Дым вонючий как преисподняя, у Йоля у самого слезятся глаза, когда он путается в медных ресницах, царапает их, насмешник.
- Шеллендорф? - Хирш вырастает прямо рядом с ним, и по утиному лицу недоумение расползается кляксой, прежде чем вспыхнуть гневным отвращением, - Что с тобой, парень, немедленно погаси.
- А? - вздрагивает Йоль, приподнимая брови, и приветливо, устало улыбается, выдыхая ядовитое облако в лицо Хиршу, - герр Хирш, здравствуйте, как дежурство? - ничего ведь не происходит, правда, чего вы всполошились? - День тяжелый был, а впереди ночь ещё.
Хирш стоит спиной к коридору, где по прикидам Йоля достаточно места, чтоб Хельга прошла даже с двумя Краузе. Но лучше увести Хирша к стойке, тем более там уже наливается кровью физиономия Мейера.
Мейер не тратит времени на разговоры - движением палочки он не гасит самокрутку в пальцах Йоля, он её надвое рассекает и снимает кожу с указательного заодно.
Больно.
Йоль морщится и неудержимо краснеет - но это как раз вовремя, это можно выдать за смущение.
- Ты понимаешь, малец, что за такие вещи можно вылететь из госпиталя? - булькает Мейер.
Хирш молча кивает.
- Извините, Зигфрида ради, - бормочет Йоль, отряхивая ладони об халат, оставляя раненым пальцем кровавые разводы, - У меня голова кругом идёт, вообразилось, что на улице уже стою.
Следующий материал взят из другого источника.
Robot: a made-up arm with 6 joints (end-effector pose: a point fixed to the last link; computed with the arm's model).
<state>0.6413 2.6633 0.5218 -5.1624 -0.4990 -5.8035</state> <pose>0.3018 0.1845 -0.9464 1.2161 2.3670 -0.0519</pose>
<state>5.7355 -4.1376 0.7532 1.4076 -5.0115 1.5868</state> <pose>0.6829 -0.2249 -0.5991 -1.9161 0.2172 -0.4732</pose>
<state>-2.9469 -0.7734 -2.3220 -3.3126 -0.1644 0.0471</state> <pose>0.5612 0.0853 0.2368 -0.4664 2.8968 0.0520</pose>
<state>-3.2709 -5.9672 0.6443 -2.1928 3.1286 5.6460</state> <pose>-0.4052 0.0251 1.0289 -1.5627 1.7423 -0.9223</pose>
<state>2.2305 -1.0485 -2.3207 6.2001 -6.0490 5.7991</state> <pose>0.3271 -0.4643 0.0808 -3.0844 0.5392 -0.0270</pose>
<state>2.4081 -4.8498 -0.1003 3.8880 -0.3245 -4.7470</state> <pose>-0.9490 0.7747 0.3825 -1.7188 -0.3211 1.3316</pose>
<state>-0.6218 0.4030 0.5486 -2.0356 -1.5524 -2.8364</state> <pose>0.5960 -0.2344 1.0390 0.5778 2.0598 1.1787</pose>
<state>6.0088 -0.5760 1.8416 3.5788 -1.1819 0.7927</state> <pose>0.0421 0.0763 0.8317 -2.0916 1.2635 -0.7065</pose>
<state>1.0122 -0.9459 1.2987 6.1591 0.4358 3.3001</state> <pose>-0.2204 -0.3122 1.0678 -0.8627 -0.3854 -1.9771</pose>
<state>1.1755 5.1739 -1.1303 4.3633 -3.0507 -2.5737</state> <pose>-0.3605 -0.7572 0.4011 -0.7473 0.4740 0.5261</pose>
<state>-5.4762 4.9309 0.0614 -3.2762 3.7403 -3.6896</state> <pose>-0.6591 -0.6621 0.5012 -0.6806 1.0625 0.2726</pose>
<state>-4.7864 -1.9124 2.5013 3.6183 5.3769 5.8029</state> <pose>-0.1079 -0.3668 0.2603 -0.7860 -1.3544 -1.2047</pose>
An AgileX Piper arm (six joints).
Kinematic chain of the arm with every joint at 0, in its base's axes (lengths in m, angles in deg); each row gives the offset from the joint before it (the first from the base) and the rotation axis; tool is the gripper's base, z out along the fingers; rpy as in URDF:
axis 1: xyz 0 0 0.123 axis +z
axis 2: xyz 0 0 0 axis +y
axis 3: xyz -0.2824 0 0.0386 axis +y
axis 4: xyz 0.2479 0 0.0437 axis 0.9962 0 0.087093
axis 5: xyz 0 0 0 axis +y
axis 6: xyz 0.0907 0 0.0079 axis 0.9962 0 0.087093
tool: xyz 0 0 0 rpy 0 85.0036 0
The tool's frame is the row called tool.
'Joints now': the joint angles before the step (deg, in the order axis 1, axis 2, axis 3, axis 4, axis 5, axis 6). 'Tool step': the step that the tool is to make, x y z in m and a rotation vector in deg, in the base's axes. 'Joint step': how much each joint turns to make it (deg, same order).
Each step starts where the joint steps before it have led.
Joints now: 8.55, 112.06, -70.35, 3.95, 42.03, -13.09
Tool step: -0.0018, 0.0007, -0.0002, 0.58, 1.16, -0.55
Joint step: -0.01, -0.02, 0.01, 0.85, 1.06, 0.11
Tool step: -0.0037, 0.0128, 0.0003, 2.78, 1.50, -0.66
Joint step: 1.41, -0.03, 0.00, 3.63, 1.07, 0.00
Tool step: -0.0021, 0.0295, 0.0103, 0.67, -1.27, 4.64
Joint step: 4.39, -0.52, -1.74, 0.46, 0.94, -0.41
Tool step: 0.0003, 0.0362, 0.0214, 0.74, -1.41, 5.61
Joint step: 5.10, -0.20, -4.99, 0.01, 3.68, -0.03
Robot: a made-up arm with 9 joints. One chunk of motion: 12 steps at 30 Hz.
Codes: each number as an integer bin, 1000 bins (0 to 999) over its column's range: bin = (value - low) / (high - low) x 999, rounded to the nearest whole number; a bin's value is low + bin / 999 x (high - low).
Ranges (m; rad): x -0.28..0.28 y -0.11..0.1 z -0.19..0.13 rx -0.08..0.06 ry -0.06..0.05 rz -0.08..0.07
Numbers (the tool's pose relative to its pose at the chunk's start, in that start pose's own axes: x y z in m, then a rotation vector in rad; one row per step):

Мейер щурит слезящиеся глаза, перегибается через стойку и сгребает в кулак воротник халата стажёра.
- Голову твою я тебе сейчас просто скручу, понял, мальчик? И не посмотрю, кто ты там, Шеллендорф или Гриндевальд.
Дым воняет даже здесь.
По разумению Йоля, он вполне приятно оттеняет боль, смерть, безнадёжность и мелиссу, которой тут пропитаны стены. Если только в глаза не будет попадать.
- Проваливай на улицу и там хоть задохнись в своей пакости, а здесь если увижу ещё раз, если даже дымовуху твою просто унюхаю, - отволоку тебя к главному целителю за шиворот. Беда с вами, баронские дети, или кто ты там. Лучше б вас не танцам учили, а пониманию, что следует делать, а чего не следует.
Хирш и правда волочёт его к двери за шиворот и выталкивает в ноябрьскую промозглую ночь, как нашкодившего щенка.
По инерции, которую останавливать не было смысла, Йоль пробегает ещё метра три, прежде, чем остановиться и оглядеться в поисках Аденауэр.
Холод, безошибочно найдя рану на пальце, впивается в неё льдистыми хищными зубками, заставляя сжать руку в кулак и безотчётно спрятать в карман.
Выдохнув тёплый пар в свободную ладонь, Йоль щурится в тень под навесом у пандуса.
- Хельга?.. Гретель? - шепчет напевно, - Хлебных крошек не видать, как искать мне тебя, сестричка?